Gut, mittlerweile gibt es Ikea, so dass sich auch die prekärste Schwabinger Studenten-WG mit dem Trinkglas Ivrig - vier Stück für 9,99 Euro - eindecken kann. Das reicht aber nie im Leben heran an die Befriedigung, sich sein eigenes Geschirr sozusagen eressen zu haben. Wie oft musste es wohl im Durchschnitt Wiener mit Senf geben, bis wieder mal ein Glas leer war und zu den anderen in den Hängeschrank wandern konnte? Das war ein stolzer Vorgang, denn da entstand eine Ausstattung, die nicht einfach, Kommerz, Kommerz, zusammengekauft, sondern die tatsächlich vom Mund abgespart war.

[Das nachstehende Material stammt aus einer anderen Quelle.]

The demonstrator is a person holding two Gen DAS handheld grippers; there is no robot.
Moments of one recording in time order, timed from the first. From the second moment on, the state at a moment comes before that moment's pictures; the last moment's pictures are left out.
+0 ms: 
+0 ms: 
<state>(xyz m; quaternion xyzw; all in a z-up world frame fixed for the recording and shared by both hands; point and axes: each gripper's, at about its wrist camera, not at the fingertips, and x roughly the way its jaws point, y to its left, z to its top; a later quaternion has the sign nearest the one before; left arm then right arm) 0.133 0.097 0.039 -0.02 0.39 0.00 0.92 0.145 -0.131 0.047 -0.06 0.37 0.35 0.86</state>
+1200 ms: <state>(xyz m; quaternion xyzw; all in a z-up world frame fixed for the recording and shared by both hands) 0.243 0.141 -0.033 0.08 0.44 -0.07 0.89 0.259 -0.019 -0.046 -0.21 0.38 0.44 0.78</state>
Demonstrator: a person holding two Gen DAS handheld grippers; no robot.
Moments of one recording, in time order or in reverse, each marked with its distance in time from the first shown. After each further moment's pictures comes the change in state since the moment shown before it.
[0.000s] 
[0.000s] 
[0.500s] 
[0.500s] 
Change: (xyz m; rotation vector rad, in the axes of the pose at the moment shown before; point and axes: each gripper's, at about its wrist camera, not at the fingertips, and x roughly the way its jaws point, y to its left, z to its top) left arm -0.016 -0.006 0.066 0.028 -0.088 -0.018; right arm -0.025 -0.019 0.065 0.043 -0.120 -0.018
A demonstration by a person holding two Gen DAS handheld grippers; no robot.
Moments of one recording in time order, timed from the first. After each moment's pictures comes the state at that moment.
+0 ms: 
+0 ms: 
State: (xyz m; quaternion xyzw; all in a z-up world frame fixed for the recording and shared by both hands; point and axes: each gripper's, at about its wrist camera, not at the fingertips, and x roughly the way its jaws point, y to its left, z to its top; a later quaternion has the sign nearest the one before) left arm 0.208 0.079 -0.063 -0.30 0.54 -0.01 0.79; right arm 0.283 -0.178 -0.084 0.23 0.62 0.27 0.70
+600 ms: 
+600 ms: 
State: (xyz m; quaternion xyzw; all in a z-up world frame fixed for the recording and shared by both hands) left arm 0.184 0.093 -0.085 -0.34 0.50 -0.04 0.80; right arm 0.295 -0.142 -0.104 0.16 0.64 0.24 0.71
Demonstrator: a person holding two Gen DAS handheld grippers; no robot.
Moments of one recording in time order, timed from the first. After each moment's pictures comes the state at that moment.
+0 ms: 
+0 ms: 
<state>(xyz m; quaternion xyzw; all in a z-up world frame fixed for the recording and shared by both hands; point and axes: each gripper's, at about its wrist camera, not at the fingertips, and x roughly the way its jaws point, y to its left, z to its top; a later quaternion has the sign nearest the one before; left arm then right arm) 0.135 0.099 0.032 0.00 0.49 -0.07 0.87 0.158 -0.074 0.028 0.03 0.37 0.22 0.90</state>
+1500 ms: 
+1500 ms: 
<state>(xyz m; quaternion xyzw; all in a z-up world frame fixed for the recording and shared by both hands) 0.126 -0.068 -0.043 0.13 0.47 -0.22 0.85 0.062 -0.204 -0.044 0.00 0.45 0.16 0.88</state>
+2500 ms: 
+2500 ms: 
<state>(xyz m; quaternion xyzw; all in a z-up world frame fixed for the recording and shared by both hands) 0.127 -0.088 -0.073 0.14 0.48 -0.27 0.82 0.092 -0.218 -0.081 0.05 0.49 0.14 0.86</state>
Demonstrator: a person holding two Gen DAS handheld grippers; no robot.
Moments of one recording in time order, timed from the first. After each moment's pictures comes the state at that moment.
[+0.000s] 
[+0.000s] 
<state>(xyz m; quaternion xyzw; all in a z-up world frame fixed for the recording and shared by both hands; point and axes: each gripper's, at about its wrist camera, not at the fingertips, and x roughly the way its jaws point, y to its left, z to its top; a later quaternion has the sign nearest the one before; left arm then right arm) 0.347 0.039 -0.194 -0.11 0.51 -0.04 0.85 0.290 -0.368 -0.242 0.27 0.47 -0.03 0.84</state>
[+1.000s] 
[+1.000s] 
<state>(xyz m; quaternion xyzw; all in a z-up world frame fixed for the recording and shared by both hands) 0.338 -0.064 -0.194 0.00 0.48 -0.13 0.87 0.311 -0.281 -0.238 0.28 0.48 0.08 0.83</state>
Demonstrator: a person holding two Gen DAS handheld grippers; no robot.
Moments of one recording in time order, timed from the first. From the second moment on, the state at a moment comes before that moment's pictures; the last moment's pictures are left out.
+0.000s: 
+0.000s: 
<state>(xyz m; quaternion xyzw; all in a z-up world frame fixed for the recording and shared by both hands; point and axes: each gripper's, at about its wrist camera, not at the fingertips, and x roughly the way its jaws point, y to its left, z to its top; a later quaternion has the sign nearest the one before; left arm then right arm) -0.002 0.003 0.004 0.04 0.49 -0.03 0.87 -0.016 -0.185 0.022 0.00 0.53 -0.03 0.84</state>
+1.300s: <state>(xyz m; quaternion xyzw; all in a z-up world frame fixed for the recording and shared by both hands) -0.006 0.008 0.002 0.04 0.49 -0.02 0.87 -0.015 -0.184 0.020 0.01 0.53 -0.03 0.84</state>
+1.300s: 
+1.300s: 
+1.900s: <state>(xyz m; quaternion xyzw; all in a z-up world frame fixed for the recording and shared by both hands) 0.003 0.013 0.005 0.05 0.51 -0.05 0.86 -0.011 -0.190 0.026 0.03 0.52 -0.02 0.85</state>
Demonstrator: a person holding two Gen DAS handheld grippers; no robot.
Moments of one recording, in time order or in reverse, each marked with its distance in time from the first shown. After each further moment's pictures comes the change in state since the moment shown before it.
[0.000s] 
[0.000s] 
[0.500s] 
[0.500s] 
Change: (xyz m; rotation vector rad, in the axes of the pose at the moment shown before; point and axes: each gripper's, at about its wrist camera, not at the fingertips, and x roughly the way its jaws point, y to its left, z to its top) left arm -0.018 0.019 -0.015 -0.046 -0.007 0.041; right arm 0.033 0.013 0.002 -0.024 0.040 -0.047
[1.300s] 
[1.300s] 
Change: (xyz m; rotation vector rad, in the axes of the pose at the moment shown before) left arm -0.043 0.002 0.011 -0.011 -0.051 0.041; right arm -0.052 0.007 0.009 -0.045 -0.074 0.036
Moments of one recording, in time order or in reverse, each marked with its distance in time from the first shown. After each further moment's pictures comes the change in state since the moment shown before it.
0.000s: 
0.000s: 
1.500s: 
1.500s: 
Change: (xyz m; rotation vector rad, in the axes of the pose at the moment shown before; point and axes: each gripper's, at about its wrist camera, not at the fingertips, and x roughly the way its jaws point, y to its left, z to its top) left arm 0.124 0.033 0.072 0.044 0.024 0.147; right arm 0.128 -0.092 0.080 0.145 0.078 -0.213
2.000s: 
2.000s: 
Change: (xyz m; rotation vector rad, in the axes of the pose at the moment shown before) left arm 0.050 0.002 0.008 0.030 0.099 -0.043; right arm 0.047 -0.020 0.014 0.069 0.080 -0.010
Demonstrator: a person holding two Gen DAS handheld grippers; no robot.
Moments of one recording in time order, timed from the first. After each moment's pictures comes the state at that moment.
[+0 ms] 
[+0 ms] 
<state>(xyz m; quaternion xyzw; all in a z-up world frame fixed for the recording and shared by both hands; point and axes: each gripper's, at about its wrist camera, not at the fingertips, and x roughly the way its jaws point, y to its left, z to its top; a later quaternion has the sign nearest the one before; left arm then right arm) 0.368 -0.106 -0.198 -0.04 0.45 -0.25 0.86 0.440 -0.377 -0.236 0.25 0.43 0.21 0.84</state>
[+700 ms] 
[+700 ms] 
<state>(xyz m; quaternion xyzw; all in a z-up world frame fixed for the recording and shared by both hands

Der Hersteller begründet seinen Schritt damit, dass es vielen Kunden zu kompliziert war, den bisherigen Blechdeckel jedes Mal vom Glas zu fieseln. Das klingt nicht sehr glaubwürdig - viel komplizierter wird es nun, das leere Senfglas eben nicht mehr nachhaltig weiternutzen zu können, sondern es samt seinem vermaledeiten Schraubgewinde dem Recyclingprozess zuzuführen.

Wenn Thomy nur ein bisschen Ehre und Traditionsbewusstsein im Leib hätte, würde es den Schritt rückgängig machen und das Glas mit dem Schnappdeckel wieder einführen. Denn nicht immer führen Neuerungen zu Verbesserungen, und wenn man schon zu etwas seinen Senf dazugeben will, dann doch aus einem Glas, das auch nach der Leerung noch einen Wert hat.